大投手が残した足跡 4年連続200K、楽天・則本も伝説の投手に?
江夏氏、鈴木氏、野茂氏は記憶にも記録にも残る大投手に
昨年222三振を奪い、4年連続でパ・リーグ奪三振王に輝いた楽天の則本昂大投手。これは1993年の野茂英雄氏以来、24年ぶり4人目の快挙だった。そこでここでは、則本より以前にこの大記録を打ち立てた大投手に焦点を当て、その足跡を振り返っていきたい。
〇江夏豊氏
「江夏の21球」で知られる江夏氏。記録にも記憶にも残る数々の名場面を生み出してきた大投手だが、1年目から6年連続でリーグ最多奪三振に輝いたこともそのうちのひとつだ。シーズン401奪三振というアンタッチャブルレコードを樹立したほか、史上唯一の延長戦ノーヒットノーランや、同じく史上唯一となるオールスターゲーム9者連続三振といった多くの伝説を打ち立てている。

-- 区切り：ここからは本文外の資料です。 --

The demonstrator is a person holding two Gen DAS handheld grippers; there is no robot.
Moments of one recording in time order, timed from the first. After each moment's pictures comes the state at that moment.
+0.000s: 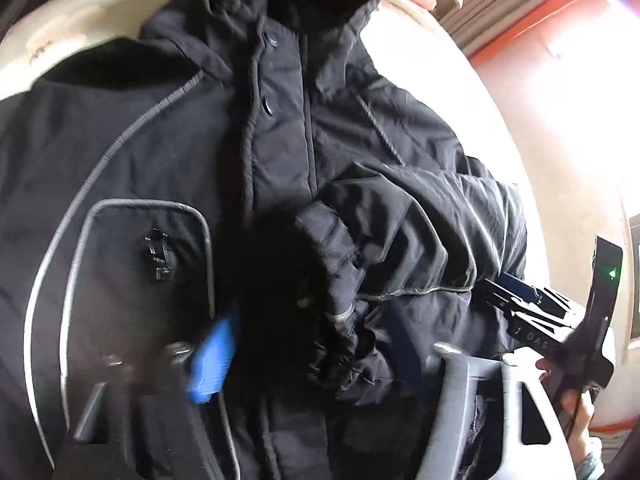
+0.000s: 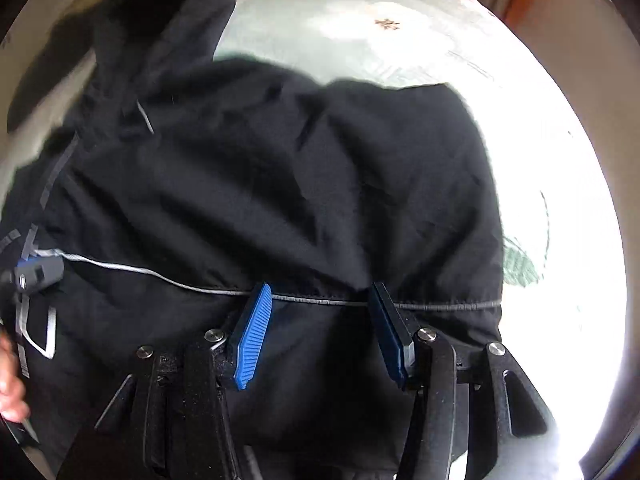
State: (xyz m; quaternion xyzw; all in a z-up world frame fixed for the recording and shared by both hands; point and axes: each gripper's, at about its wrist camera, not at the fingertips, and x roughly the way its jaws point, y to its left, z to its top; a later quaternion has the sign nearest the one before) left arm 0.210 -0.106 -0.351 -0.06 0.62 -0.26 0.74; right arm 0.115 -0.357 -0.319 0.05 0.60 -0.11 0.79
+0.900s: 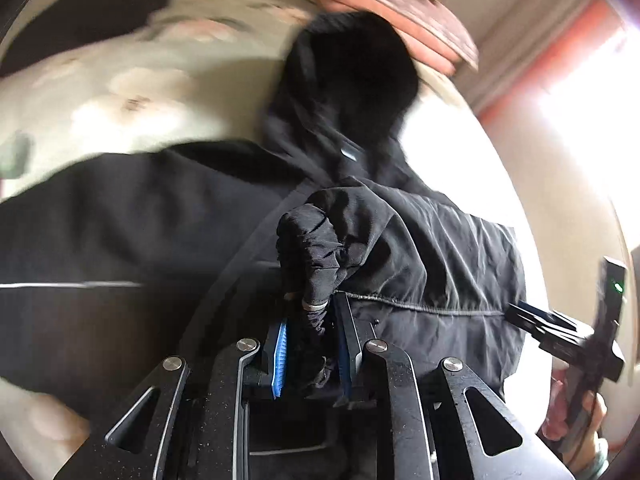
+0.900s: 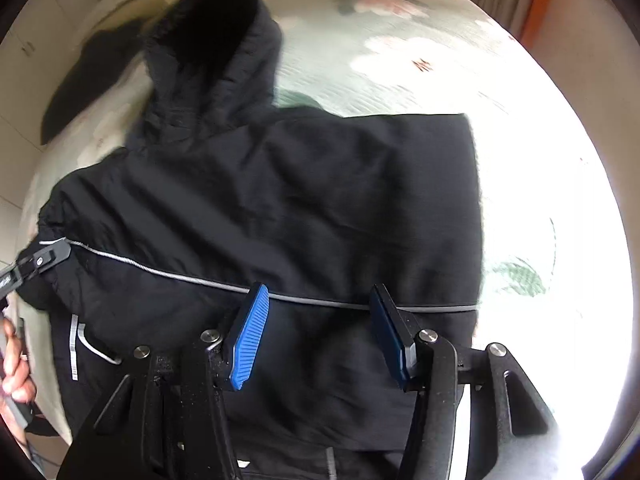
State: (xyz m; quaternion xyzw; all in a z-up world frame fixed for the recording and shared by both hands) left arm 0.221 0.006 -0.264 -0.08 0.55 -0.20 0.81; right arm 0.117 -0.323 -0.247 0.10 0.57 -0.06 0.82
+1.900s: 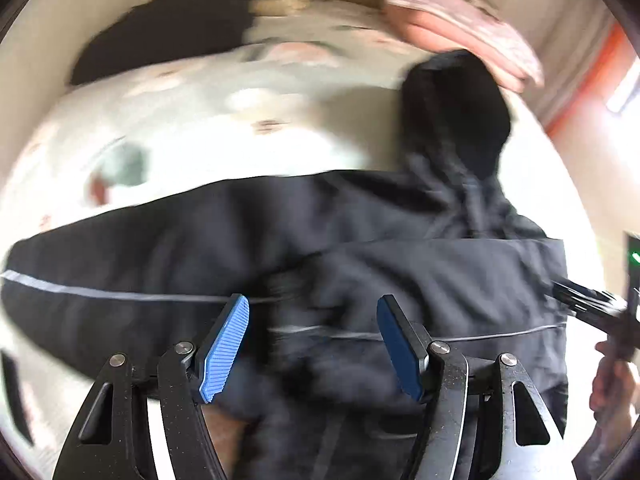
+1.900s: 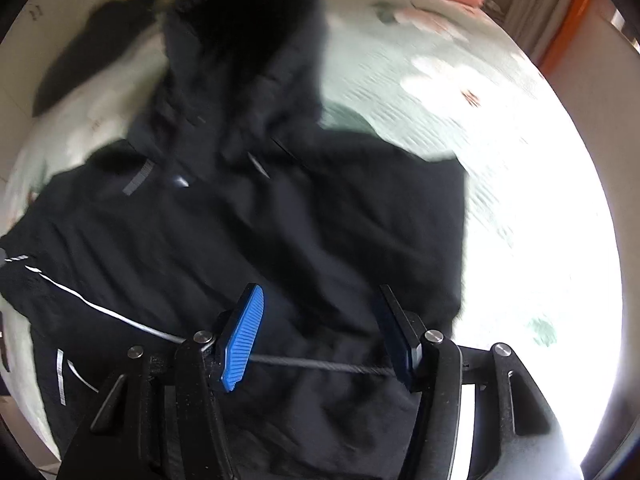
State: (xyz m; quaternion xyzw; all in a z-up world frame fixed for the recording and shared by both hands) left arm 0.242 0.082 -0.248 -0.03 0.54 -0.11 0.83; right arm 0.198 -0.255 -0.262 0.04 0.58 -0.05 0.81
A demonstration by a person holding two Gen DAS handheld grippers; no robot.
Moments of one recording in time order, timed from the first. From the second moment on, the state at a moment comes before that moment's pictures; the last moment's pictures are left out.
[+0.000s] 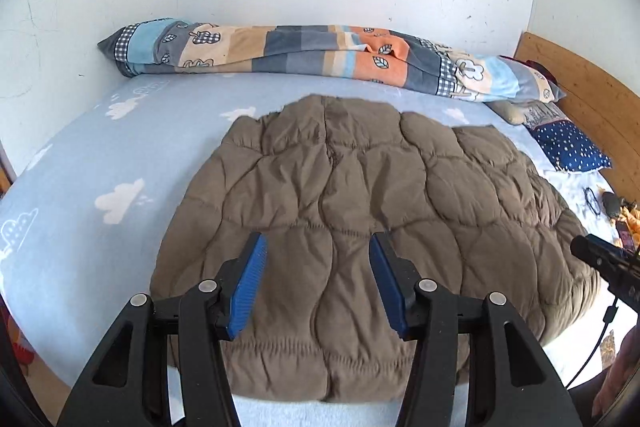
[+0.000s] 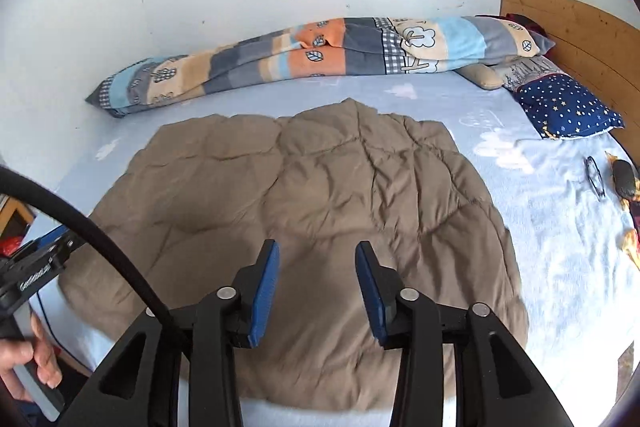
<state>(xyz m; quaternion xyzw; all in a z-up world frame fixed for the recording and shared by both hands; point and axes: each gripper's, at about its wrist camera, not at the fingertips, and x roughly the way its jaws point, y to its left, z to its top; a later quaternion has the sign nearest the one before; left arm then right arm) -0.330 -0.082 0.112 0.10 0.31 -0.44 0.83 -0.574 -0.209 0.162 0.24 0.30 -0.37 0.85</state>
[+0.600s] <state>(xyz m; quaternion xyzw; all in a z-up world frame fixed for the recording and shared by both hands) -0.310 -0.105 0.052 0.17 0.36 -0.41 0.82 -0.539 -0.203 0.095 0.23 0.40 -0.34 0.82</state>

病気のために長いイニングを投げられなくなり南海にトレードされると、野村克也監督の説得を受け、当時は一般的ではなかった中継ぎ専任投手へ転向。投手の分業制につながる「中継ぎ」のパイオニアとなった。以降は広島、日本ハムなどを渡り歩きながら活躍を続け、「優勝請負人」の異名を取る。西武で迎えた1984年、通算3000奪三振まであと13、史上初の通算200勝・200セーブ達成まであと7セーブに迫りながら現役を退いた。
〇鈴木啓示氏
江夏氏と同じ年(1967年)から全く同じ期間、6年連続で奪三振王となったのが、同じく大阪の球団で活躍していた鈴木氏だった。入団当初強豪ではなかった近鉄のエースとして、奪三振王8回、23試合連続完投(シーズンまたぎでの記録)、シーズン20勝以上8回、ノーヒットノーラン2回など、数えきれないほどの大記録を残している。日本記録となる通算560本の本塁打を浴びているが、史上4人しか達成していない通算3000奪三振、史上4番目の多さとなる317勝を挙げる活躍で、球史に残る投手のひとりとなった。史上6人しかいない300勝投手は、鈴木氏の引退から30年以上が経った現在も、まだひとりも現れていない。